Mark V. Ziesing hardcover, 1992

To wit: Massie gets down-home with graphic zombie sex in "Abed," and Collins brings the goth-punk kids to the show in "Necrophile." Koja's "Prince of Nox" imagines the other side: her protagonist becomes a zombie who, sadly, still maintains some semblance of sentience and goes on a quest to rescue his damned brethren. Nancy Holder presents a liberal zombie-theology in "Passion Play," in which an old German town wants to use a zombie as Christ in its traditional performance so it can be truly and literally crucified. Nice little Easter-appropriate twist at the end, too.

The lead-off story, "The Old Man and the Dead" from Mort Castle, by whom I've never read anything else, is one of my favorites in modern horror. Prefiguring the current bestselling craze of melding zombies with classic literature, Castle imagines a man - quite obviously Ernest Hemingway if you paid attention in your first-year literature class - who encounters in Spain the horror not of World War I, but of the walking dead.

"I don't think I like this," Adam Nichols said. "I don't think I like it at all."
"I am sorry, but what you like and what you dislike is not all that important, if you will forgive me for saying so," Miguel said. "What does matter is that you are a good shot. You are one of our best shots. So, if you please, shoot some of these unfortunate dead people."

Love. It. Douglas E. Winter returns with another grim parody of (then-) contemporary hip-lit, "Bright Lights, Big Zombie" (You are not the kind of zombie who would be at a place like this at this time of the morning), and Dan Simmons, a schoolteacher before becoming a full-time writer, takes "This Year's Class Picture" to autobiographical heights (or depths). The surreal gore turns up in Brooks Carruthers' "Moon Towers," to which I still remember the climax 20 years later; famed cartoonist Gahan Wilson has "Come One, Come All," a sort of Bradbury/Sweeney Todd mash-up, and Skipp and Spector themselves present an odd poem, "The Ones You Love."

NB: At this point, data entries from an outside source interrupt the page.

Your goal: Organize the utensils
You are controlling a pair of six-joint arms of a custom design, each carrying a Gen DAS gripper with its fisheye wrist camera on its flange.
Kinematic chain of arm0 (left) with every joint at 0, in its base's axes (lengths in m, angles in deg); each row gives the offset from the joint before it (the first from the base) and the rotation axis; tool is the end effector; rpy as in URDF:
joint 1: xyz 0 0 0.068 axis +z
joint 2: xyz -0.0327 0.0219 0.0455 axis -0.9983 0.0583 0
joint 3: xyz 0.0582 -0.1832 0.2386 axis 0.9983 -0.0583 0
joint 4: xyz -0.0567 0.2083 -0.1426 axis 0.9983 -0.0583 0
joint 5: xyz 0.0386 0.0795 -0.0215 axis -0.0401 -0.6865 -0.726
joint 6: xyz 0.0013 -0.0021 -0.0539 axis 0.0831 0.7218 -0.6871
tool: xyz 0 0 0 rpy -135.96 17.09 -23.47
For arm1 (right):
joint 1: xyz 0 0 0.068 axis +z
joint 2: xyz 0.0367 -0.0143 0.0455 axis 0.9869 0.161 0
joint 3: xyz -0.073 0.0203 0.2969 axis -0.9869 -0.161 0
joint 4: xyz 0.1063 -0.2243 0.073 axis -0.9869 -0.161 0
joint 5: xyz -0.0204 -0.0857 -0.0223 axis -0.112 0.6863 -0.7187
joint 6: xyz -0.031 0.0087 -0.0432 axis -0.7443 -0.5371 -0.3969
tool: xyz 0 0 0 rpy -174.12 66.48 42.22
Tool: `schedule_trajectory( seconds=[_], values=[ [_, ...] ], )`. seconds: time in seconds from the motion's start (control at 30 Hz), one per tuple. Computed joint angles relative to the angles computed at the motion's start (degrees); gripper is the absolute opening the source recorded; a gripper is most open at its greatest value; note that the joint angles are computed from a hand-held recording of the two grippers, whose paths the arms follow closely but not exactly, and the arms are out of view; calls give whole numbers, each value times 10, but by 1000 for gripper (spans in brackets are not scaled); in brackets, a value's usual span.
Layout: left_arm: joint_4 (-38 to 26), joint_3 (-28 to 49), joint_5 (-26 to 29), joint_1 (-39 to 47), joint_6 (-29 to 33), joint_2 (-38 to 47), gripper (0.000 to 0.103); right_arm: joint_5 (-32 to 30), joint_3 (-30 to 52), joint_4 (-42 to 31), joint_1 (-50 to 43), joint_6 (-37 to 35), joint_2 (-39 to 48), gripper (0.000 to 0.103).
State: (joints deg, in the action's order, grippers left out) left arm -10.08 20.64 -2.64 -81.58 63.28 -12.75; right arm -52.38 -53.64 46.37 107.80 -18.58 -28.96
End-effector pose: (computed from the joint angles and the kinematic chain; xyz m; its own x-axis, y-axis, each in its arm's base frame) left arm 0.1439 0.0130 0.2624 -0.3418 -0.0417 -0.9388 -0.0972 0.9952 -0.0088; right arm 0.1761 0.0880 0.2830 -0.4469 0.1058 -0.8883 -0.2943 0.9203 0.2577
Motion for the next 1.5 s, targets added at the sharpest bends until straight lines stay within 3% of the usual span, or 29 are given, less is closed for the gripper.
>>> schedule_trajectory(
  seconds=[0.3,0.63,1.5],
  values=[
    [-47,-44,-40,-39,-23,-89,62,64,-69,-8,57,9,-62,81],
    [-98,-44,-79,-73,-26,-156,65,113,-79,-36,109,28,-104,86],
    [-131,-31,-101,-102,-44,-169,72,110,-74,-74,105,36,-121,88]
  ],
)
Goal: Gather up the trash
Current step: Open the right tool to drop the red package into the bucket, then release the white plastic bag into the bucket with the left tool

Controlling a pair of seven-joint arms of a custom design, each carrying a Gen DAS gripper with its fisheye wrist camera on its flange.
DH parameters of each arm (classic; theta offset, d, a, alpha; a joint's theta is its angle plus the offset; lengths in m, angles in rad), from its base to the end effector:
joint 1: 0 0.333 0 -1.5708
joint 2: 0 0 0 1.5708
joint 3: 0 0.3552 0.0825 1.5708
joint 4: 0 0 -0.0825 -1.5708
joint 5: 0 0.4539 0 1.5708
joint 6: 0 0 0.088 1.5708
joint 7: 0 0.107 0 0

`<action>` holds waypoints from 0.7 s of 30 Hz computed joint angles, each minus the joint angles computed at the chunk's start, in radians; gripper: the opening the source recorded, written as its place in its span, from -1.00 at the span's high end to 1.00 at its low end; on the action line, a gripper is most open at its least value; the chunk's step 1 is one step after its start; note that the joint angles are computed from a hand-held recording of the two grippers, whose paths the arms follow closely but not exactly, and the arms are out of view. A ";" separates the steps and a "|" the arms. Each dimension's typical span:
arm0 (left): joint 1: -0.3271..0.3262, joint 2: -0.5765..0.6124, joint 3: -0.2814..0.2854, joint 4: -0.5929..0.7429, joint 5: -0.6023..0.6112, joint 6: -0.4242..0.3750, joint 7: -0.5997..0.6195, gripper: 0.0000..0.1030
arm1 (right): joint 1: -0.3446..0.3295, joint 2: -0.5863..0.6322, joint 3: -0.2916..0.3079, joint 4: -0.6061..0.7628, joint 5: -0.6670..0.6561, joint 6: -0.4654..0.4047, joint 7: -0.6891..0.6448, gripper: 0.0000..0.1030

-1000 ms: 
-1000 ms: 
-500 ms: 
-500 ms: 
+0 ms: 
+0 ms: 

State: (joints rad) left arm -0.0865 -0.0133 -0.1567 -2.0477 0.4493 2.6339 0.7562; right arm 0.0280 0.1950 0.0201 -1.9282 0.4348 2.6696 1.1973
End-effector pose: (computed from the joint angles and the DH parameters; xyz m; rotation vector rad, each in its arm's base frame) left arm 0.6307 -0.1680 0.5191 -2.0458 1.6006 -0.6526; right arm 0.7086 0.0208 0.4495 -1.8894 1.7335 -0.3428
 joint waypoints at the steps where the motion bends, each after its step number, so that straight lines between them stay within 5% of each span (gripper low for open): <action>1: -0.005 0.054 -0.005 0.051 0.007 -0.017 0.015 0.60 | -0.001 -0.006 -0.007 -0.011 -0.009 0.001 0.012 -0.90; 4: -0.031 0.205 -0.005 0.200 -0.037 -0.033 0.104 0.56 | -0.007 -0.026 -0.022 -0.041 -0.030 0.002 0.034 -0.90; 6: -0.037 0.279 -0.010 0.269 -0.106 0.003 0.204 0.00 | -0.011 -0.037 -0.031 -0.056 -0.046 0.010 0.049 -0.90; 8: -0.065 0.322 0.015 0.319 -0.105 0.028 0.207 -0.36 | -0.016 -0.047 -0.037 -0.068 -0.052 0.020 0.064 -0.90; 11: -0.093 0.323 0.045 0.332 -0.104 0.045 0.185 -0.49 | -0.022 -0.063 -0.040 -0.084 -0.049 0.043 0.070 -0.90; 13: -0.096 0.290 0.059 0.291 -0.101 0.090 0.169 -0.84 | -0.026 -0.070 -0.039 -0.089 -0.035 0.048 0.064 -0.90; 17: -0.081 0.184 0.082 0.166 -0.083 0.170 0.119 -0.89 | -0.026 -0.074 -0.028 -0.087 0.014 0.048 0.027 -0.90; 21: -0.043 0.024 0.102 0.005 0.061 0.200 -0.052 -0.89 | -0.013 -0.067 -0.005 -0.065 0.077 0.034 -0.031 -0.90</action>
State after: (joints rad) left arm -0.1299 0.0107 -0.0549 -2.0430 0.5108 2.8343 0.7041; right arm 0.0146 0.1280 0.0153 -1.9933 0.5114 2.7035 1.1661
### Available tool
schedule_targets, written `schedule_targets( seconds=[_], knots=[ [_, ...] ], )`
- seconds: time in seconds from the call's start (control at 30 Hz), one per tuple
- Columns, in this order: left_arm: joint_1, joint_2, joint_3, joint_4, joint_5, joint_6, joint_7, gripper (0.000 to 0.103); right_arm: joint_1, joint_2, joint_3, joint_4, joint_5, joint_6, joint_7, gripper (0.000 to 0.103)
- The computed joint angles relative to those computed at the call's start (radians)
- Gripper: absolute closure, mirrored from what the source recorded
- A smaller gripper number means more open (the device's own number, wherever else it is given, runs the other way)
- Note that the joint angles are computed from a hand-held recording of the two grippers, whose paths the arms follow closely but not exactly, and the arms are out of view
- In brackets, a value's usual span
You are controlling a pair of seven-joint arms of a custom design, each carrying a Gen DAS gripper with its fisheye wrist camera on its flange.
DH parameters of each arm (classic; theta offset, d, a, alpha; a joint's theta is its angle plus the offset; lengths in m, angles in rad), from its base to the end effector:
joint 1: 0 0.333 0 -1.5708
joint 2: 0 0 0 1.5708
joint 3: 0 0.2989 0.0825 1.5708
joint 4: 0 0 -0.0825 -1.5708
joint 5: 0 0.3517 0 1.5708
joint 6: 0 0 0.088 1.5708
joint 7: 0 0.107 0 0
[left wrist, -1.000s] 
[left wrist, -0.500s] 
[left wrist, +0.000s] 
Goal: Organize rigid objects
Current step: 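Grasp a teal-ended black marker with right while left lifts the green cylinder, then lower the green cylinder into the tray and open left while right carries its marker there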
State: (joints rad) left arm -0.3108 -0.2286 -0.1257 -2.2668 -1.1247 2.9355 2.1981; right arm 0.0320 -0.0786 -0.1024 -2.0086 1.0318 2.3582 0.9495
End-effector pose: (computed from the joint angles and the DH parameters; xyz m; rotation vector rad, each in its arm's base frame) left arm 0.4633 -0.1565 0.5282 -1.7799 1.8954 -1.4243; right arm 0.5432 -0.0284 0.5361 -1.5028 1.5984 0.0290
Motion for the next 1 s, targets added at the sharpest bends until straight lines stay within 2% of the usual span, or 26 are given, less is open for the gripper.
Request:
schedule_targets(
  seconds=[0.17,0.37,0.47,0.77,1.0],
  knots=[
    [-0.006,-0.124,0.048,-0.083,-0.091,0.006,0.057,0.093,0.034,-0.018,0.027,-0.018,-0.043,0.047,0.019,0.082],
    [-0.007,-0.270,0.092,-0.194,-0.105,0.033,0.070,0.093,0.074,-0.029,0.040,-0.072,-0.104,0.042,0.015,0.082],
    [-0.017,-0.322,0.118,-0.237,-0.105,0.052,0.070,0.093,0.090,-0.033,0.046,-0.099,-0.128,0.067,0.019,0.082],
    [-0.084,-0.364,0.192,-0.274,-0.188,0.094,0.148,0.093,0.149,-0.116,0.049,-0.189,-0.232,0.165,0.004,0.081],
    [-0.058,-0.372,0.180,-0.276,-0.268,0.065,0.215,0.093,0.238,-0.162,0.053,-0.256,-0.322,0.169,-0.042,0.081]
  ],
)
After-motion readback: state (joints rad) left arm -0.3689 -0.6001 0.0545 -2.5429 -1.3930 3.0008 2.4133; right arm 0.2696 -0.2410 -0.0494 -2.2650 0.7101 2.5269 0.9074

But really this tome is owned by "Calcutta, Lord of Nerves," Poppy Z. Brite's darkly poetic rumination on the nature of zombiedom and a strangely beautiful city besieged by filth and decay both natural and not. There's no real plot, just a decadent, luxurious, and deliciously gross sensibility:

The dead like pussy too. If they are able to catch a woman and disable her enough so that she cannot resist, you will see the lucky ones burrowing in between her legs as happily as the most avid lover. They do not have to come up for air. I have seen them eat all the way up into the body cavity. The internal female organs seem to be a great delicacy, and why not? They are the caviar of the human body. It is a sobering thing to come across a woman sprawled in the gutter with her intestines sliding from the shredded ruins of her womb, but you do not react. You do not distract the dead from their repast.

It's this sort of acceptance of horror and death that makes the tales of Still Dead believable, makes them linger, makes them sting; despite their visions of the human body in extremis, these stories are still about people, about men and women who matter-of-factly witness the worst the world has to offer, and continue on. It's not just the the dead who come back; it's living people too.

But I'm still not crazy about this cover, either.